Would you copy each line of the data below that has "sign"?
[[ Data extract open ]]
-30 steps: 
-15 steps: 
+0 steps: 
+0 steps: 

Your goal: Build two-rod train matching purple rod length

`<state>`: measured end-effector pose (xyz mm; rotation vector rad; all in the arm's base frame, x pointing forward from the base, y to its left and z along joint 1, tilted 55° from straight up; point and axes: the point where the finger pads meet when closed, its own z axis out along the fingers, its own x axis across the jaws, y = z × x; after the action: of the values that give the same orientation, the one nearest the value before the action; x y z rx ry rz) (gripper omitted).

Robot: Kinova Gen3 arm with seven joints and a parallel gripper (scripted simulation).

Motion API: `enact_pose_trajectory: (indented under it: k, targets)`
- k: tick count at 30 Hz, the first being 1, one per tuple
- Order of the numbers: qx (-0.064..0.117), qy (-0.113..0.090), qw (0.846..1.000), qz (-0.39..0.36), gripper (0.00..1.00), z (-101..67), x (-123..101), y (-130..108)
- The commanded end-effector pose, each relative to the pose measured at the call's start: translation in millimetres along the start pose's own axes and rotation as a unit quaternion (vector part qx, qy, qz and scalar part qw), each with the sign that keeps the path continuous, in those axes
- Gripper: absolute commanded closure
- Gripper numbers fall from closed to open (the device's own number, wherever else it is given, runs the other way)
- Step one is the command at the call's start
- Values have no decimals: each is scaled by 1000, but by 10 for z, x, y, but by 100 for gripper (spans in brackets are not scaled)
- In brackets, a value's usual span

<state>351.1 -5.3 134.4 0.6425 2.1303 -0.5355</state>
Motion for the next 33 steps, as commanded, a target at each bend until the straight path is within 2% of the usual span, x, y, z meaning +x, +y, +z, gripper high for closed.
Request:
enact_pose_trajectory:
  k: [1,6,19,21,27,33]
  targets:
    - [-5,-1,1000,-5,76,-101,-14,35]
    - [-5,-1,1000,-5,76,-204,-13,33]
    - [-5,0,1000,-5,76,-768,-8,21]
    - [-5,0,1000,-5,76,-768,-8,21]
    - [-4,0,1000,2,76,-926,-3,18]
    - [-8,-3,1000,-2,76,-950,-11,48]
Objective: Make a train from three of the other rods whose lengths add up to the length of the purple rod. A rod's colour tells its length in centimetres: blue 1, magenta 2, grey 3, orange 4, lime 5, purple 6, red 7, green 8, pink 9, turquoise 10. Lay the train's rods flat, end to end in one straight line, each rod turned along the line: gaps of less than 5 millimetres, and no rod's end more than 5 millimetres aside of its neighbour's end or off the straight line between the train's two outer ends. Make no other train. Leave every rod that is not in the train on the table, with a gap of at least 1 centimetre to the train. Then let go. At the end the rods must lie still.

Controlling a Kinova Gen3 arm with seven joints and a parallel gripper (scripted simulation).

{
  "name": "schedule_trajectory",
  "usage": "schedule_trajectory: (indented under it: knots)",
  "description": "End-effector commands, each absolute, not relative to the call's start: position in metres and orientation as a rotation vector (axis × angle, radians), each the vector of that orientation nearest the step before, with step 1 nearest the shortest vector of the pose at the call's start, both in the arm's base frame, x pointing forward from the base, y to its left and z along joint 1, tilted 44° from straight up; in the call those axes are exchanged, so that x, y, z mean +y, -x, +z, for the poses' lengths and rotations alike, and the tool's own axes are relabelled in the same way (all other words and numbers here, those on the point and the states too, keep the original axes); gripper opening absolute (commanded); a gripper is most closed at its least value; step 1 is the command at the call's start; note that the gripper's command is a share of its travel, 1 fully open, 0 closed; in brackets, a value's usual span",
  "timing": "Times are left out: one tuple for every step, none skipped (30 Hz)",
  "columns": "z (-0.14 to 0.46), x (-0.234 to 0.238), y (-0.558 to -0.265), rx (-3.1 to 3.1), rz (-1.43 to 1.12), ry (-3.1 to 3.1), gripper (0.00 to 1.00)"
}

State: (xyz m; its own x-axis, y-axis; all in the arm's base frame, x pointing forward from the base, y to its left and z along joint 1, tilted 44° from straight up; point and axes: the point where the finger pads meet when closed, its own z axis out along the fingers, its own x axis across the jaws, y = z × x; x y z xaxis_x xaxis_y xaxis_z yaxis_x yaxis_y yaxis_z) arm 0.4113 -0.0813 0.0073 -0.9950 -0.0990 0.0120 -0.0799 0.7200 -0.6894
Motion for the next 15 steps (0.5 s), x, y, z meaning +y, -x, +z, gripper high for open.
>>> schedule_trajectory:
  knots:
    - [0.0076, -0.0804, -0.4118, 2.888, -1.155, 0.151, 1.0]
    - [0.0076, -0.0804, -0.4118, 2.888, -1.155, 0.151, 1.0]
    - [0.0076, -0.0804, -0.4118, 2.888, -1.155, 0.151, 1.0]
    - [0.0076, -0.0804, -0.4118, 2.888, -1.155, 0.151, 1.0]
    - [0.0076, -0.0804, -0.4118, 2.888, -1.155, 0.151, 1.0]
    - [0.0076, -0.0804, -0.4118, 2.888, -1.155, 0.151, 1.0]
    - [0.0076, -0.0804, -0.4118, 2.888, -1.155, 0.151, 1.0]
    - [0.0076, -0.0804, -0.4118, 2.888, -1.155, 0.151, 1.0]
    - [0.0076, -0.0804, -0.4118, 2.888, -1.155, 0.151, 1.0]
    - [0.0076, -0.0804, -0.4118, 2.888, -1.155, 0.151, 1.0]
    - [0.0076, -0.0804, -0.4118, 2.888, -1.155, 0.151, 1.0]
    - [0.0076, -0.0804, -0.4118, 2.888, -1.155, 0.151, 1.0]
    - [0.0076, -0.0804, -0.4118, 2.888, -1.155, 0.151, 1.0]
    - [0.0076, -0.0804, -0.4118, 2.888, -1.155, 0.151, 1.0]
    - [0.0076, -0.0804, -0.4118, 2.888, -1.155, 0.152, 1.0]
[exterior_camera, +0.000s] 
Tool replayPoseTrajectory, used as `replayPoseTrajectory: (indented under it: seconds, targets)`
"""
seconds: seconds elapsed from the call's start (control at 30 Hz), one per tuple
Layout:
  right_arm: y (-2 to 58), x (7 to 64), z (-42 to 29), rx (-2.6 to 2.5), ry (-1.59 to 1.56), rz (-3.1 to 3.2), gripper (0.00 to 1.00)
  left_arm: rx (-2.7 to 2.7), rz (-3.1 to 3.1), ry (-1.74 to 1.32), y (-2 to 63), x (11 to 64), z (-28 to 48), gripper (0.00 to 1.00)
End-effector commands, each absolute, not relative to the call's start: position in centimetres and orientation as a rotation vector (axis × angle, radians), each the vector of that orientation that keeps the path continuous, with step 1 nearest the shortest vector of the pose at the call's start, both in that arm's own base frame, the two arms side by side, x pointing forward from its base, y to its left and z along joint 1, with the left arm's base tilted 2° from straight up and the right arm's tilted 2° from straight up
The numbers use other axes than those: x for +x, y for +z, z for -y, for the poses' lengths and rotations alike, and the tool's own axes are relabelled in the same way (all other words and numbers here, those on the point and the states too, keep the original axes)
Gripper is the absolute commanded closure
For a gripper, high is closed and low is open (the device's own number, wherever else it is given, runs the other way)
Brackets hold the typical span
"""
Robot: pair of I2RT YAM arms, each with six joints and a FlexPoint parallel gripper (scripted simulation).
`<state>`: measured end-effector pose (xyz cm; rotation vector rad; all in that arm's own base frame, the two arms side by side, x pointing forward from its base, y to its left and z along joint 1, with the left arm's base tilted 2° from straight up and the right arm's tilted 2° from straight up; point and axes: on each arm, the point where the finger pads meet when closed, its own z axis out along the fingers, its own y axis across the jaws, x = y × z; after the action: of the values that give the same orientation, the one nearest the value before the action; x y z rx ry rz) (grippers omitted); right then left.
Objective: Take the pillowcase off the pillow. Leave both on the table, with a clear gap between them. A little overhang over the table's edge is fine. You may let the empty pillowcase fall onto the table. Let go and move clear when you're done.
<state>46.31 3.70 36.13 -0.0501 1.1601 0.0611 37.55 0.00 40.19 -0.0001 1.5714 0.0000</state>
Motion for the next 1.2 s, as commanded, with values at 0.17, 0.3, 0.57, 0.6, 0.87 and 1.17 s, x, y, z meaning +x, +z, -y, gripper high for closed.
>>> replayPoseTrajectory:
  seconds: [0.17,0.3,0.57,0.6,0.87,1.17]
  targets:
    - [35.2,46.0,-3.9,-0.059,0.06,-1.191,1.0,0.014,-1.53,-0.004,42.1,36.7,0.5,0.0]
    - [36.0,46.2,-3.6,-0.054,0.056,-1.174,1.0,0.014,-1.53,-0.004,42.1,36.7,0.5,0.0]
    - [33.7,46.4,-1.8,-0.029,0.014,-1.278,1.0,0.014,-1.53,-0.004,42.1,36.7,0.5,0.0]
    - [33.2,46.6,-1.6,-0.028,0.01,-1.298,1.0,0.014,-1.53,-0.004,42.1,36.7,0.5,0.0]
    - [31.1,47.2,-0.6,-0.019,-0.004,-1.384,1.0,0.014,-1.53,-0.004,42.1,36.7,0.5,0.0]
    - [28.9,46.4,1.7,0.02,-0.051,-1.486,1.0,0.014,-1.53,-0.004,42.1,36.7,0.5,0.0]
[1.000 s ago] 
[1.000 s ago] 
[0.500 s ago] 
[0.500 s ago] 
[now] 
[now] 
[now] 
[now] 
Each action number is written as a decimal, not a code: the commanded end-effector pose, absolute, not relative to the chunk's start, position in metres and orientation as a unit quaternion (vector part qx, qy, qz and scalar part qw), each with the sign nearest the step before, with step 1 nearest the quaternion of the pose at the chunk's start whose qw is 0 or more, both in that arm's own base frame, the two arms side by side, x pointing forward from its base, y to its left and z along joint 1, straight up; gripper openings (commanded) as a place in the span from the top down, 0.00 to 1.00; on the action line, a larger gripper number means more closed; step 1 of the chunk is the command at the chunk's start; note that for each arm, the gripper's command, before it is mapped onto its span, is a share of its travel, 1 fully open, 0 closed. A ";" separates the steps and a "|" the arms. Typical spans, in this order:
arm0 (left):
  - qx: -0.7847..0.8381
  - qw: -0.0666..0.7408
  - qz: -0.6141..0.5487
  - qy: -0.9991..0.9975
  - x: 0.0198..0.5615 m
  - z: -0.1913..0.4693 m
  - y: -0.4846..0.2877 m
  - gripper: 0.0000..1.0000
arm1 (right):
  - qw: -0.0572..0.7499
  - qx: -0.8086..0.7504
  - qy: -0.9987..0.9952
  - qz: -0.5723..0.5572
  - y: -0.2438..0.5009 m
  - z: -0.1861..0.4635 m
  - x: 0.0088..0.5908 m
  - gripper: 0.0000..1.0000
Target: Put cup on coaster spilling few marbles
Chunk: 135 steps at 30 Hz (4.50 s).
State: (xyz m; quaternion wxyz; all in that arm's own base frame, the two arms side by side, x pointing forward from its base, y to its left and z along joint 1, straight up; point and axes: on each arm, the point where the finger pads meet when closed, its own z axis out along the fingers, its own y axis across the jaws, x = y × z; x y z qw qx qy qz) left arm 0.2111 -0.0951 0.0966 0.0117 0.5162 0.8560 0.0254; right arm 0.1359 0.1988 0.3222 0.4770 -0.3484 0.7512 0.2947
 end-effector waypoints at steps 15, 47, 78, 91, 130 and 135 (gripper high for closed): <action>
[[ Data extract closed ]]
Answer section
- The commanded end-effector pose, each relative to the pose measured at the call's start: translation in millimetres along the start pose's own axes and rotation as a unit quaternion (vector part qx, qy, qz and scalar part qw), each with the sign that keeps the path continuous, in those axes
Each action number is written as a decimal, not a code: the commanded end-effector pose, absolute, not relative to the chunk's start, position in metres and orientation as a unit quaternion (vector part qx, qy, qz and scalar part qw), each with the sign nearest the step before, with step 1 nearest the quaternion of the pose at the chunk's start whose qw is 0 or more, both in that arm's own base frame, the two arms side by side, x pointing forward from its base, y to its left and z along joint 1, straight up; gripper openings (commanded) as a place in the span from the top down, 0.00 to 1.00; on the action line, a larger gripper number means more closed; step 1 of the chunk is the command at the chunk's start; note that for each arm, the gripper's command, before it is mapped onto its span, is a share of its travel, 1 fully open, 0 closed. A ";" separates the steps and a "|" the arms. Typical spans, in this order:

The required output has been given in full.